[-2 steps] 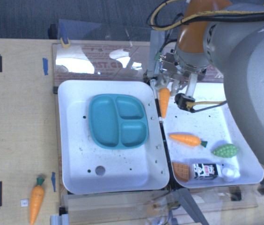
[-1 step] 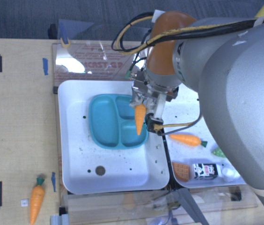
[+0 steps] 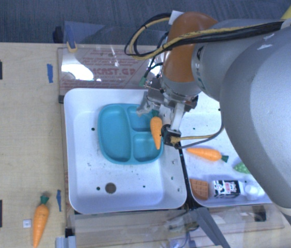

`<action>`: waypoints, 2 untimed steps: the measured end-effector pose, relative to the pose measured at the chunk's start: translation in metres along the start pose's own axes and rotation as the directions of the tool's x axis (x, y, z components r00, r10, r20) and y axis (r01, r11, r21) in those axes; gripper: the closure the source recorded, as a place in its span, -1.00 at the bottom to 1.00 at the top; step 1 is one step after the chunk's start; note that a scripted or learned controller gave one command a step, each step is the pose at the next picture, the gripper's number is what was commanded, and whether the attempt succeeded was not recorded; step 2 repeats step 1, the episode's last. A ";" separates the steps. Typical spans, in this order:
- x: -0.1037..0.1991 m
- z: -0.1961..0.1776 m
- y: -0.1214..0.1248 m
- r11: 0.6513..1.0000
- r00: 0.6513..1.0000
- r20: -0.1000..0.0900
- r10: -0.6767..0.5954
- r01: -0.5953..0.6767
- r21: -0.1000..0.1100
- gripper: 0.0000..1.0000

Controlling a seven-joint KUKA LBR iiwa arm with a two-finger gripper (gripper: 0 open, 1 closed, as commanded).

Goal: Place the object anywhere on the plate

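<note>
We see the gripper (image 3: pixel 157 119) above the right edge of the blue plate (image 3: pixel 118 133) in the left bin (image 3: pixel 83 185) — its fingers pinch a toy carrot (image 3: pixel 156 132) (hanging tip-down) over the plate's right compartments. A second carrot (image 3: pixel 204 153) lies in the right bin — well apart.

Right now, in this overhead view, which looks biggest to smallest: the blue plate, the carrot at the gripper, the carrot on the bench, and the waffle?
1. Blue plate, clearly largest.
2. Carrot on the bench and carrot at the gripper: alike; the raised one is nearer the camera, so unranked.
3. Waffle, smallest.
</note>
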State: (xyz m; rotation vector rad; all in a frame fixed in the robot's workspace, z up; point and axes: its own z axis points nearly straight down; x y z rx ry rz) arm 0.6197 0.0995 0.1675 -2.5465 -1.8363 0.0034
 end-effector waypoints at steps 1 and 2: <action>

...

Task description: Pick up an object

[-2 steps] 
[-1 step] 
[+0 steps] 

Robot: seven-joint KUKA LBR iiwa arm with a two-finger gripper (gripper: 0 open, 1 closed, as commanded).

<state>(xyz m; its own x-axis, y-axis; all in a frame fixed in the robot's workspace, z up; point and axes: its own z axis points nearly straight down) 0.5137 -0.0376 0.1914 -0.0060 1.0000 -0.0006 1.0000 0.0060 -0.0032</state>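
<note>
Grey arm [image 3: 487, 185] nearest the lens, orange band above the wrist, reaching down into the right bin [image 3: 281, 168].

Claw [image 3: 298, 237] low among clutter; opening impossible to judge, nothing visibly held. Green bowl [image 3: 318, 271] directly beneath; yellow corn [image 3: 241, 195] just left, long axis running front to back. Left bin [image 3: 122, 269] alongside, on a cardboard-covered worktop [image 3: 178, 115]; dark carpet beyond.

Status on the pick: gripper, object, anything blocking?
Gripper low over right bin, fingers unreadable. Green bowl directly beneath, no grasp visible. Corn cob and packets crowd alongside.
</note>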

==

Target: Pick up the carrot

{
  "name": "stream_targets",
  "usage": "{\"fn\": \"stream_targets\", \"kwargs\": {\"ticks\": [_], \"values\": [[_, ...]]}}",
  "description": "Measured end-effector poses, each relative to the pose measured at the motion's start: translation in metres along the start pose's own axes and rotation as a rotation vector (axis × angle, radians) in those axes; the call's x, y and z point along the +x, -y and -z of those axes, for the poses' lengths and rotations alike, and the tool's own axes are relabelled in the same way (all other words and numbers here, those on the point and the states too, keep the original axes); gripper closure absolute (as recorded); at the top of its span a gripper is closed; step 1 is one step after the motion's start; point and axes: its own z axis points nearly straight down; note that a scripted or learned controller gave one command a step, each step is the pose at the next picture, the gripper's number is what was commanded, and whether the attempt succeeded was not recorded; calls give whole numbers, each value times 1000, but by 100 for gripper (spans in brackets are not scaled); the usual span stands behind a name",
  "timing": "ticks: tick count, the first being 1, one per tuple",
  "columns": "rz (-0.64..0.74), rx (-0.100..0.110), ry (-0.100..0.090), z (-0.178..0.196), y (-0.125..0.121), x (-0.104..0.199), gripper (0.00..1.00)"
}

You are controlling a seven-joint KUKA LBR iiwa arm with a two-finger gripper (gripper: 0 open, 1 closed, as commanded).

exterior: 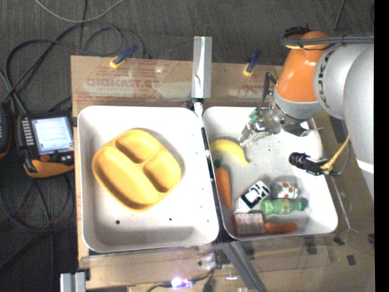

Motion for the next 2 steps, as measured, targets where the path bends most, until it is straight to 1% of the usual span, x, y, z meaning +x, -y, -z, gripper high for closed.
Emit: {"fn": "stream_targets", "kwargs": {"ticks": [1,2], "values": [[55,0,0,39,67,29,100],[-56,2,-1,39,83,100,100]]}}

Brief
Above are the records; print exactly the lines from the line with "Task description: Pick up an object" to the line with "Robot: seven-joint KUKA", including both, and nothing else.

Solution below
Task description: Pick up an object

[-2 steps] 
[-1 step] 
[+0 steps] 

Robot: seven-joint KUKA LBR iiwa arm with a two-finger gripper (gripper: 0 open, 1 closed, as commanded).

There is no more to the output, and the exercise is done.